GMS J Med Educ 2020;37(5):Doc50

doi: 10.3205/zma001343, urn:nbn:de:0183-zma0013436

Dieses ist die deutsche Version des Artikels.
Die englische Version finden Sie unter: http://www.egms.de/en/journals/zma/2020-37/zma001343.shtml

Eingereicht: 15. August 2019
Überarbeitet: 15. Januar 2020
Angenommen: 29. Mai 2020
Veröffentlicht: 15. September 2020

© 2020 Stefan et al.
Dieser Artikel ist ein Open-Access-Artikel und steht unter den Lizenzbedingungen der Creative Commons Attribution 4.0 License (Namensnennung). Lizenz-Angaben siehe http://creativecommons.org/licenses/by/4.0/.


Zusammenfassung

Zielsetzung: Prüfungsangst äußert sich in einer Vielzahl körperlicher und kognitiver Prozesse. Durch ihren Einfluss auf Prüfungsleistungen kann sich besonders die kognitive Prüfungsangstkomponente negativ auf Betroffene auswirken. Ein Messinstrument hierfür ist im deutschen Sprachraum bisher nicht verfügbar, existiert aber in Form der „Cognitive Test Anxiety Scale“ (CTAS) unter anderem in englischer Sprache. Ziel dieser Arbeit war die Erstellung und psychometrische Überprüfung einer deutschen Version der Skala (G-CTAS).

Methodik: Mithilfe eines Vorwärts-Rückwärts-Verfahrens wurde eine deutsche Übersetzung der Skala erstellt. An einer Kohorte Humanmedizinstudierender wurden anschließend statistische Untersuchungen durchgeführt, welche eine Itemanalyse mit Berechnung von Schwierigkeit, Varianz und Trennschärfe sowie die Ermittlung der internen Skalenkonsistenz beinhalteten. Eine Überprüfung der Kriteriumsvalidität erfolgte über Prüfungsleistungen sowie geschlechtsspezifische Unterschiede.

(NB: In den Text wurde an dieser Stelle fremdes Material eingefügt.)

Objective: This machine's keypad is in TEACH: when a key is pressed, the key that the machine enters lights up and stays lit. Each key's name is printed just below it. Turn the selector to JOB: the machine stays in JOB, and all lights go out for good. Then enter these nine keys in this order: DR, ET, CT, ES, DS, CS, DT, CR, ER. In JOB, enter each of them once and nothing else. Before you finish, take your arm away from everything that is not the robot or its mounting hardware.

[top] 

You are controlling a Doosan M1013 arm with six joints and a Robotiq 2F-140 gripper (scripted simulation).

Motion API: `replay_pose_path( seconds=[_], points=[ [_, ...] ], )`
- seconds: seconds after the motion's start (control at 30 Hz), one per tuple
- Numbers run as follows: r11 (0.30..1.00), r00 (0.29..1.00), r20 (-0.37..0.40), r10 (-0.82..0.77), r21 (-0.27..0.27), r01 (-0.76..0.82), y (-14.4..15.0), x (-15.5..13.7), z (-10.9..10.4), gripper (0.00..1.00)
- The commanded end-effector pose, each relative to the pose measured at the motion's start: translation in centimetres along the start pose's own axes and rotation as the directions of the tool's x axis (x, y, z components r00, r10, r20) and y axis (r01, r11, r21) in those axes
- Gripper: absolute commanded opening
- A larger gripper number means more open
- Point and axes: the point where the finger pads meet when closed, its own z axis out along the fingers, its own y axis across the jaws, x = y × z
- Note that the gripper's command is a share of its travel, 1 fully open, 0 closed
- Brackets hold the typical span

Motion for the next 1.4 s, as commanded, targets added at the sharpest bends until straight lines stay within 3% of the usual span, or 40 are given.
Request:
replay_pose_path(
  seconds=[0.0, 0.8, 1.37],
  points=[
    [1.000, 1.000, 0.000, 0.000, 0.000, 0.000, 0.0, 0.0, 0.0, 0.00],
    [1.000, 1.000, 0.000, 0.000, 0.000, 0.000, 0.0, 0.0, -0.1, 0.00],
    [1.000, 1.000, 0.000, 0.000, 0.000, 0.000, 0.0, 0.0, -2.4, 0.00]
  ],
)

Ergebnisse: Die finale Version enthält 26 inhaltlich passende Items mit akzeptablen Itemkennwerten (Mittelwerte >1,46, <3,13; Varianzen >0,48; Trennschärfeindices >0,37). Cronbach’s alpha betrug 0,92, die Skala stellt somit ein reliables Messinstrument dar. Die Skalenvalidität konnte durch signifikante Unterschiede (p<0,01) zwischen Summenwerten weiblicher und männlicher Teilnehmer sowie signifikante Korrelationen (p<0,001) zwischen Summenwerten und Prüfungsleistungen im schriftlichen und mündlichen Physikum bestätigt werden.

Schlussfolgerung: Mit G-CTAS steht ein geeignetes Messinstrument kognitiver Prüfungsangst auch für den deutschen Sprachraum zur Verfügung, welches sich unter anderem für Untersuchungen des Zusammenhangs zwischen Stress, Prüfungen und Prüfungsangst unter Medizinstudierenden anwenden lässt.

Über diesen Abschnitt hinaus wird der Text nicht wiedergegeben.